## WHAT TO PRODUCE
Work out how many lines in the listing below include the word "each". Give nothing but the number.

--------------------

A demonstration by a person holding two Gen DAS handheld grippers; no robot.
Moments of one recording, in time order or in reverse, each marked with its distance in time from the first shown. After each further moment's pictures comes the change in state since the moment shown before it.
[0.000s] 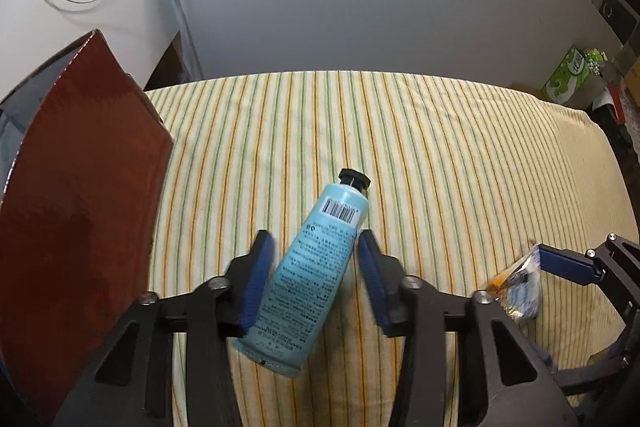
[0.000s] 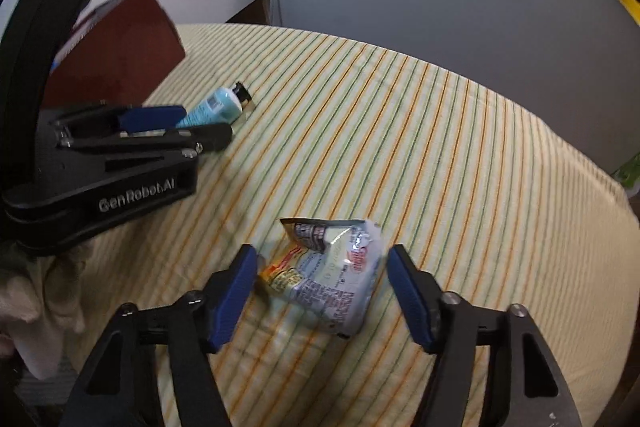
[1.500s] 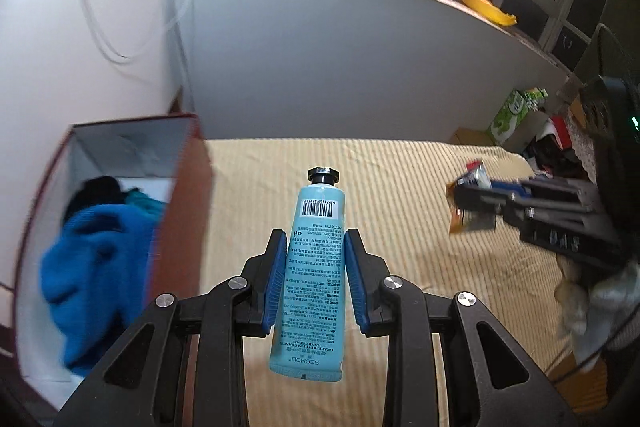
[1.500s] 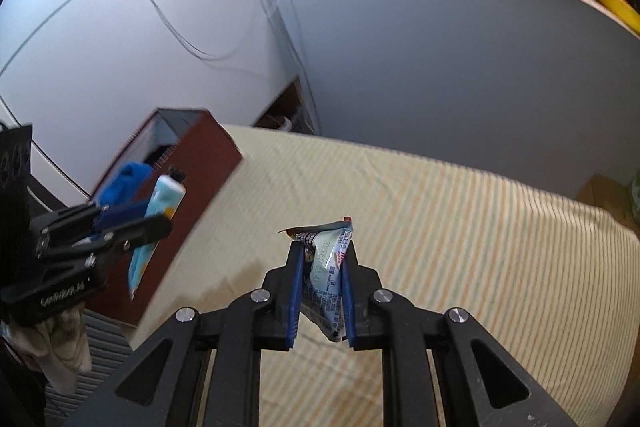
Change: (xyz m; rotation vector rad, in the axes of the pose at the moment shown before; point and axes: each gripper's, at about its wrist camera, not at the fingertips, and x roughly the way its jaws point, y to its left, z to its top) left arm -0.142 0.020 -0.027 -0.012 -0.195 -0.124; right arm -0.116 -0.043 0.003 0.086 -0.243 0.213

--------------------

## RESULT FOR THIS TASK
2